↓

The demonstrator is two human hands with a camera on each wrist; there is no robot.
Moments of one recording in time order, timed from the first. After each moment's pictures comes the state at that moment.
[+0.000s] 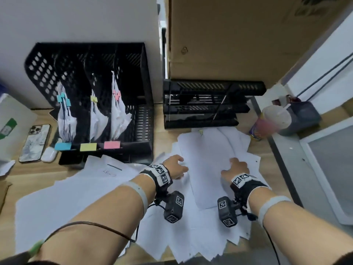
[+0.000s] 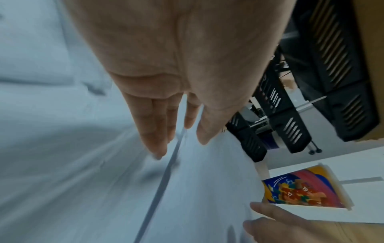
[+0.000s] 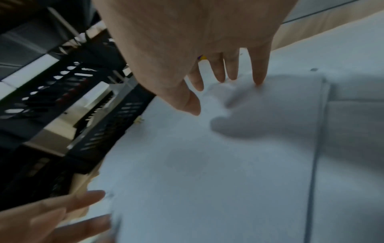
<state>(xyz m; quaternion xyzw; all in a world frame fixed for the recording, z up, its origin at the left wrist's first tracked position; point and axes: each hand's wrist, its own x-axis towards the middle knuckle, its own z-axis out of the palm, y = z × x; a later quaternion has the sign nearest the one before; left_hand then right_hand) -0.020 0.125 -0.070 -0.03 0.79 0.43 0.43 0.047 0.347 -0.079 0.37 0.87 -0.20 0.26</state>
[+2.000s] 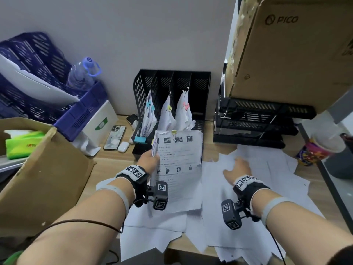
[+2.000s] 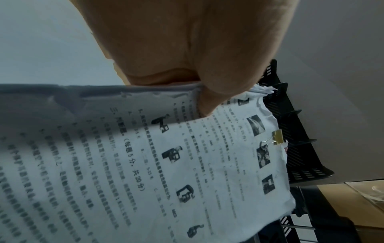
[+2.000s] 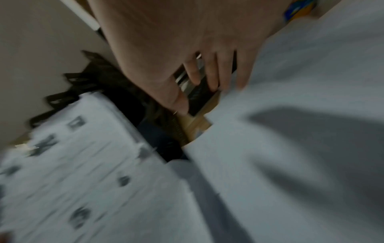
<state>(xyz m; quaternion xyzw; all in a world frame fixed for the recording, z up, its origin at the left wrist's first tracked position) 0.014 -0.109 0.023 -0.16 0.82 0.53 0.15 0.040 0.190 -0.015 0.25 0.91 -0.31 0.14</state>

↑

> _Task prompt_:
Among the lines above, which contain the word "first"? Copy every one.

> _Output for this task_:
Moments of one recording in time order, timed from the first. After each moment's pictures comes the state at that moment.
<state>(xyz m; quaternion xyzw; all in a world frame fixed for the recording, z up, its origin at the left wrist's first tracked position; point and axes: each hand's wrist, its own x-axis towards the middle knuckle, its own z-axis out of the palm, y = z × x; a later quaternion has the sign nearest the one before; left_hand then right_hand) -0.020 0.125 -0.070 -0.03 0.79 0.43 0.43 0.047 0.347 -0.079 0.37 0.87 -0.20 0.26</state>
<state>(xyz m; quaternion xyzw; all in a world frame fixed for the recording, z up, its origin at the left wrist's first tracked position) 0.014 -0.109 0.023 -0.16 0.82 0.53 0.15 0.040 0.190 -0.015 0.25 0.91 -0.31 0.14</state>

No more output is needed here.